Skipping each picture, output the entries exactly as they stand below.

(Records from a data collection)
§

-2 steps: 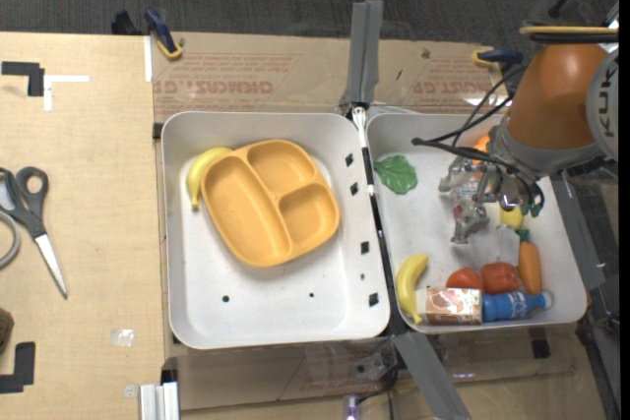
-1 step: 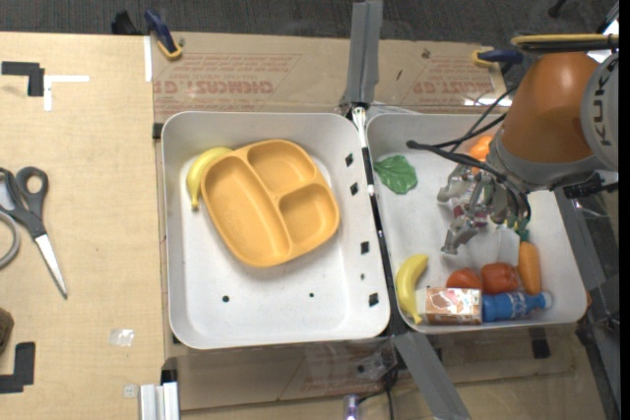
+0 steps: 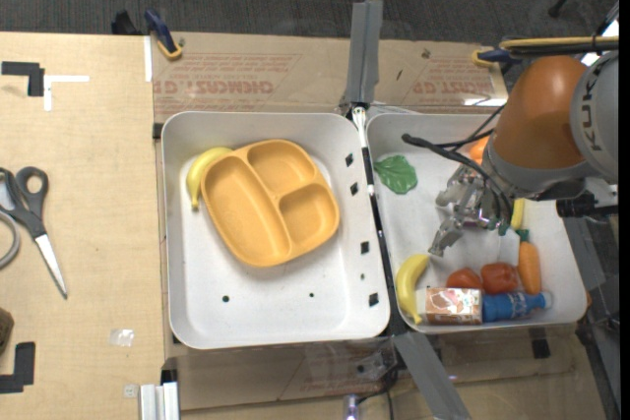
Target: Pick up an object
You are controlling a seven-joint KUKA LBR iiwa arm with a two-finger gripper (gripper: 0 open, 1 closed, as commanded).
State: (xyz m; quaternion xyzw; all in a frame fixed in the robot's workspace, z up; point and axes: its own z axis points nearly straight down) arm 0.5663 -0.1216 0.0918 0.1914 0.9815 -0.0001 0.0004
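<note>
My gripper (image 3: 445, 219) hangs over the middle of the right bin (image 3: 404, 128), open, with nothing between its fingers. Below it lie a banana (image 3: 410, 278), a small carton (image 3: 454, 304), a red tomato (image 3: 499, 277), a carrot (image 3: 530, 267) and a blue bottle (image 3: 512, 306) along the bin's near edge. A green leaf-shaped toy (image 3: 397, 173) lies to the gripper's upper left. The grey arm with its orange band (image 3: 541, 118) covers the bin's far right part.
The left bin (image 3: 266, 320) holds a yellow divided plate (image 3: 271, 200) with a second banana (image 3: 202, 172) against its left rim. Scissors (image 3: 34, 221) lie on the wooden bench at the far left. A blue clamp (image 3: 162, 32) sits at the bench's back edge.
</note>
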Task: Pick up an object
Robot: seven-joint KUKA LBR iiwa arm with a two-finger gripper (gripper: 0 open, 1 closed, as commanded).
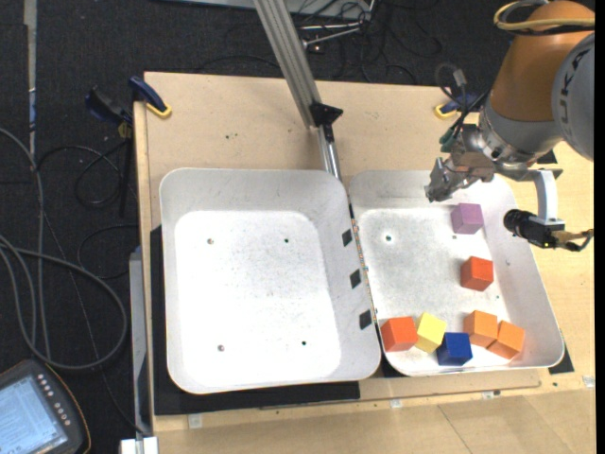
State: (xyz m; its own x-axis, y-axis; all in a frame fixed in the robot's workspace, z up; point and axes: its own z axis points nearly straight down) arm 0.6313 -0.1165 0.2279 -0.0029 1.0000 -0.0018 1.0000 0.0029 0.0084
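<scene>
The right bin holds several small blocks. A purple block lies near its far side, and an orange-red block sits below it. Along the front wall lie an orange block, a yellow block, a blue block and two more orange blocks. My gripper hangs over the far edge of the right bin, just up and left of the purple block, with nothing visible between its fingers.
The left bin lies beside the right one, with black clips along their shared edge. A slanted metal pole crosses the far bench. Clamps sit at the bench's far corners.
</scene>
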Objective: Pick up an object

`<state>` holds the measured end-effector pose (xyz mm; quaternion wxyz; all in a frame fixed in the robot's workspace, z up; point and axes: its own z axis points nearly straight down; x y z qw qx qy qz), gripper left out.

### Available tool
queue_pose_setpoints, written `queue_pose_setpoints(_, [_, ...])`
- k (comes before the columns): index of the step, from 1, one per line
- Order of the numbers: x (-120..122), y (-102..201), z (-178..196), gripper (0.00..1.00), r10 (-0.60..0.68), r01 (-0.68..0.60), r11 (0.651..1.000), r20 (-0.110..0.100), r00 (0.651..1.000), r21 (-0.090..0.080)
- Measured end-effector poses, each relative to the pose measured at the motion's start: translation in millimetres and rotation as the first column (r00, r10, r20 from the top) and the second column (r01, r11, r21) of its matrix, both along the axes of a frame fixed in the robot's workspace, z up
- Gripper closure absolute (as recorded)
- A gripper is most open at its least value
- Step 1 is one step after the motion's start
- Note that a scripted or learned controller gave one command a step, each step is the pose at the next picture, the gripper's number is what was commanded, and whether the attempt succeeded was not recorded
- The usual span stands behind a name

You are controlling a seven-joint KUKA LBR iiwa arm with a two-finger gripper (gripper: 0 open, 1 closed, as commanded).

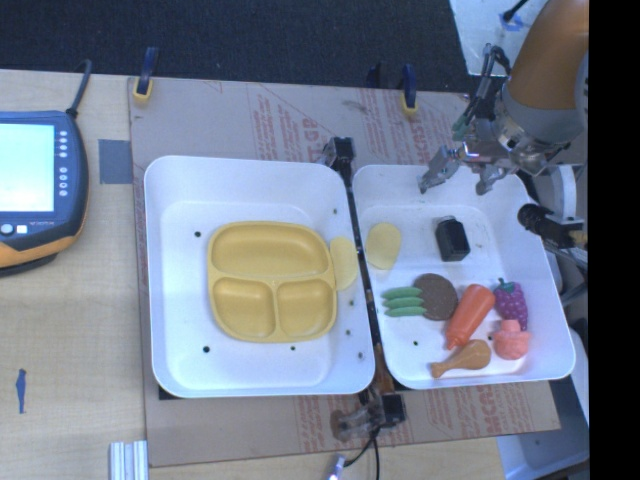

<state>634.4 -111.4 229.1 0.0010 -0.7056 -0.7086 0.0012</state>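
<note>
The gripper (462,173) is hovering over the far edge of the right bin (398,353), its two fingers spread apart with nothing between them. Just below it in the view, a small black block (452,238) is lying on the bin floor, apart from the fingers. Farther toward the near side, a brown round piece (437,295) is sitting against green pea pods (403,301), with an orange carrot (470,314), purple grapes (511,301), a pink piece (511,341) and a tan drumstick (463,359) clustering beside them. A pale yellow disc (383,245) is lying near the bins' shared edge. The left bin (170,268) is holding a yellow divided tray (272,279). A handheld controller (38,183) is resting on the table (70,368) at the left.
</note>
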Motion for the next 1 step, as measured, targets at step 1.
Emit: queue_pose_setpoints(1, [-9.2,-36.1,-51.7,0.0,0.0,0.0,1.0,-0.001,1.0,-0.002])
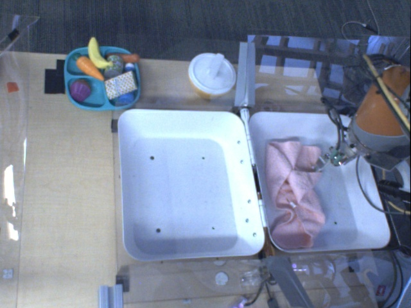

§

● **OUTPUT**:
-2 steps: 
-1 step: 
+0 steps: 
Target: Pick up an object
You are controlling a seven-joint KUKA LBR iiwa arm with a two-finger gripper (gripper: 0 open, 1 closed, as commanded).
State: (xyz m; quaternion xyzw; all in a frame fixed in the robot's workspace, z up; point and axes: its own z axis points nearly straight down) arm 0.5663 -0.1216 0.0918 0.1914 0.9815 -0.0001 0.0004
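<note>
My gripper (image 3: 445, 219) hangs over the middle of the right bin (image 3: 404, 128), open, with nothing between its fingers. Below it lie a banana (image 3: 410, 278), a small carton (image 3: 454, 304), a red tomato (image 3: 499, 277), a carrot (image 3: 530, 267) and a blue bottle (image 3: 512, 306) along the bin's near edge. A green leaf-shaped toy (image 3: 397, 173) lies to the gripper's upper left. The grey arm with its orange band (image 3: 541, 118) covers the bin's far right part.
The left bin (image 3: 266, 320) holds a yellow divided plate (image 3: 271, 200) with a second banana (image 3: 202, 172) against its left rim. Scissors (image 3: 34, 221) lie on the wooden bench at the far left. A blue clamp (image 3: 162, 32) sits at the bench's back edge.
</note>
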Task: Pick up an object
Robot: seven-joint KUKA LBR iiwa arm with a two-finger gripper (gripper: 0 open, 1 closed, as commanded).
State: (xyz m; its own x-axis, y-axis; all in a frame fixed in the robot's workspace, z up; point and axes: its own z axis points nearly straight down) arm 0.6313 -0.1165 0.2279 -0.0029 1.0000 -0.0018 1.0000 0.0029 0.0084
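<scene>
The right bin holds several small blocks. A purple block lies near its far side, and an orange-red block sits below it. Along the front wall lie an orange block, a yellow block, a blue block and two more orange blocks. My gripper hangs over the far edge of the right bin, just up and left of the purple block, with nothing visible between its fingers.
The left bin lies beside the right one, with black clips along their shared edge. A slanted metal pole crosses the far bench. Clamps sit at the bench's far corners.
</scene>
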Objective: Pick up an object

`<state>` holds the measured end-effector pose (xyz mm; quaternion wxyz; all in a frame fixed in the robot's workspace, z up; point and axes: its own z axis points nearly straight down; x y z qw qx qy qz), gripper left out.

### Available tool
queue_pose_setpoints, written `queue_pose_setpoints(_, [_, ...])`
- k (comes before the columns): index of the step, from 1, one per line
- Order of the numbers: x (-120..122), y (-102..201), z (-178..196), gripper (0.00..1.00), r10 (-0.60..0.68), r01 (-0.68..0.60), r11 (0.651..1.000), r20 (-0.110..0.100), r00 (0.651..1.000), r21 (-0.090..0.080)
- Measured end-effector poses, each relative to the pose measured at the motion's start: translation in millimetres and rotation as the first column (r00, r10, r20 from the top) and the second column (r01, r11, r21) of its matrix, both along the axes of a frame fixed in the robot's workspace, z up
- Gripper closure absolute (as recorded)
- A gripper is most open at its least value
- Step 1 is one step after the motion's start
- Note that a scripted or learned controller gave one command a step, each step is the pose at the next picture, the gripper's number is what was commanded, and whether the attempt succeeded was not recorded
- The usual span stands behind a name

You are controlling a seven-joint KUKA LBR iiwa arm with a two-finger gripper (gripper: 0 open, 1 closed, as commanded).


<state>634.4 -111.4 229.1 0.0010 -0.7056 -0.7086 0.0012</state>
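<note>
The gripper (462,173) is hovering over the far edge of the right bin (398,353), its two fingers spread apart with nothing between them. Just below it in the view, a small black block (452,238) is lying on the bin floor, apart from the fingers. Farther toward the near side, a brown round piece (437,295) is sitting against green pea pods (403,301), with an orange carrot (470,314), purple grapes (511,301), a pink piece (511,341) and a tan drumstick (463,359) clustering beside them. A pale yellow disc (383,245) is lying near the bins' shared edge. The left bin (170,268) is holding a yellow divided tray (272,279). A handheld controller (38,183) is resting on the table (70,368) at the left.
</note>
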Motion for the next 1 step, as measured, targets at step 1.
Emit: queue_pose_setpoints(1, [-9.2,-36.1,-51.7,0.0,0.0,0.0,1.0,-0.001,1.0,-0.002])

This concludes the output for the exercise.